The journey begins in Nepal, as Thubron is a solitary Western traveller accompanied only by his Nepalese guide and Nepalese cook. The difficult uphill journey to the Nepalese -- Tibetan (Chinese) border occupies close to one-half the book. as Thubron passes by monasteries, simple homes and villages, and strangers on the path. Early in the book, he meets a small wandering group of passing monks about a site and asks them what it commemorates. The monks do not know. "Why would they care, who have been taught the transience of things?" Thubron asks. (p. 54) And as the monks continue on their way, Thubron wonders at them, "their lightness, their lack of need.... They have shed what others shed in dying."
Thubron's journey takes place in the Buddhist holy month of Saga Dawa, and occurs in the company of many pilgrims who have gathered to perform kora under the hostile eyes of the Chinese. At the outset of the pilgrimage, Thubron describes the beautiful, isolated Lake Mansorovar, itself a holy place, and the highest large freshwater lake in the world. The journey around Mount Kailas can be accomplished in a day and a half but sometimes takes pilgrims as long as three weeks if they prostrate extensively along the way. Thubrow describes the path, the pilgrims, the caves, byways and legends. But he describes primarily the harshness of the journey and the fortitude and commitment necessary to undertake it. The journey involves severe, endless climbs, lack of oxygen, and bitter cold. It is not a trip for the casual hiker.

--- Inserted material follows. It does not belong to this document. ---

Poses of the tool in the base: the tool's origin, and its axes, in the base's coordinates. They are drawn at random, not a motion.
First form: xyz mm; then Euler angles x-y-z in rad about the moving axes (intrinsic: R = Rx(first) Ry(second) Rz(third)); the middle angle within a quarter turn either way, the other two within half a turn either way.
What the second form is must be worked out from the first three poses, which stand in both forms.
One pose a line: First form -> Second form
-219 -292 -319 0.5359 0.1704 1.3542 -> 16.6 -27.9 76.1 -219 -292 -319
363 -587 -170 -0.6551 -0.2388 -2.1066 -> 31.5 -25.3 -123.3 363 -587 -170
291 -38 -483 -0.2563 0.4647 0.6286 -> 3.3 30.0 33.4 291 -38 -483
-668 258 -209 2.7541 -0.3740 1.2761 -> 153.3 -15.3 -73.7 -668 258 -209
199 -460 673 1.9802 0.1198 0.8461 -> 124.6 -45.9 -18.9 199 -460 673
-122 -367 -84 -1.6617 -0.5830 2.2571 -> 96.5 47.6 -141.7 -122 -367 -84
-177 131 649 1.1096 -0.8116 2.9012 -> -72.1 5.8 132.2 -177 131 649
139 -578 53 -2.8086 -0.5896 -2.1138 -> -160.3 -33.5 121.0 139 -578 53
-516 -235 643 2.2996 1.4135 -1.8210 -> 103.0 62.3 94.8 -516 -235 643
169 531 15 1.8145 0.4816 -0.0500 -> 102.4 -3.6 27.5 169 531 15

Throughout the book, Thubron is moved by the religious spirit of the pilgrims to Mount Kailas who brave an arduous, sometimes fatal journey and by the teachings of Tibetan Buddhism on impermanence, change, and death. A lengthy section in the midst of Thubron's journey around the mountain describes in sharp detail the usual Tibetan burial method of sky-burial. It paints a grizzly picture. Then, towards the end of his kora, Thubron reflects upon and quotes extensively from "The Tibetan Book of the Dead", written to ease the transition period in Tibetan Buddhism between death and rebirth. The teachings of a monk named Tashi, whom Thubron had befriended in Kathamandu at the outset of his journey, come back to Thubron at the end of his kora, as they do frequently in the journey's course:
"from all that he loves, man must part." (p.203) Yet together with his focus on death and impermanence, Thubron celebrates the beauty and the danger of the mountains, lakes and rivers, strong relationships with people, and the force of erotic love. He retains throughout his trip much of his tone of western skepticism.
As I read this book, I longed to see Mount Kailas and to make the journey for myself. Such a trip would be an empty dream for many reasons, including physical stamina. But then I realized that the journey and its goals do not require extensive or esoteric physical travel. Thubron's book reminded me that, secular or religious, the journey is within.
Robin Friedman
Sutton
Nov 21, 2013
Excellent
Thubron is one of the great travel writers, as opposed to mere tour guides.